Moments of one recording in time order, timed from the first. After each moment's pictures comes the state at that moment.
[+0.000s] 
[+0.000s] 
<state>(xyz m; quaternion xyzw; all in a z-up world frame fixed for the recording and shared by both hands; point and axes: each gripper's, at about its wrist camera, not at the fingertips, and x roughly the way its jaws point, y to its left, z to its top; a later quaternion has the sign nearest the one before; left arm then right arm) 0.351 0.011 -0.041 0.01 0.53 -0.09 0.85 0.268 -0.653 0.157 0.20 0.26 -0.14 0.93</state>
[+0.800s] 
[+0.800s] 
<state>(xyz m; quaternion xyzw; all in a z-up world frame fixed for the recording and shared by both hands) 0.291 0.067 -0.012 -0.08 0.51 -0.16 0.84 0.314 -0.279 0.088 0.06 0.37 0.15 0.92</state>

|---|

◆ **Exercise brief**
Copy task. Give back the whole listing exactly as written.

◆ **Written reply**
Moments of one recording in time order, timed from the first. After each moment's pictures comes the state at that moment.
[+0.000s] 
[+0.000s] 
<state>(xyz m; quaternion xyzw; all in a z-up world frame fixed for the recording and shared by both hands; point and axes: each gripper's, at about its wrist camera, not at the fingertips, and x roughly the way its jaws point, y to its left, z to its top; a later quaternion has the sign nearest the one before; left arm then right arm) 0.351 0.011 -0.041 0.01 0.53 -0.09 0.85 0.268 -0.653 0.157 0.20 0.26 -0.14 0.93</state>
[+0.800s] 
[+0.800s] 
<state>(xyz m; quaternion xyzw; all in a z-up world frame fixed for the recording and shared by both hands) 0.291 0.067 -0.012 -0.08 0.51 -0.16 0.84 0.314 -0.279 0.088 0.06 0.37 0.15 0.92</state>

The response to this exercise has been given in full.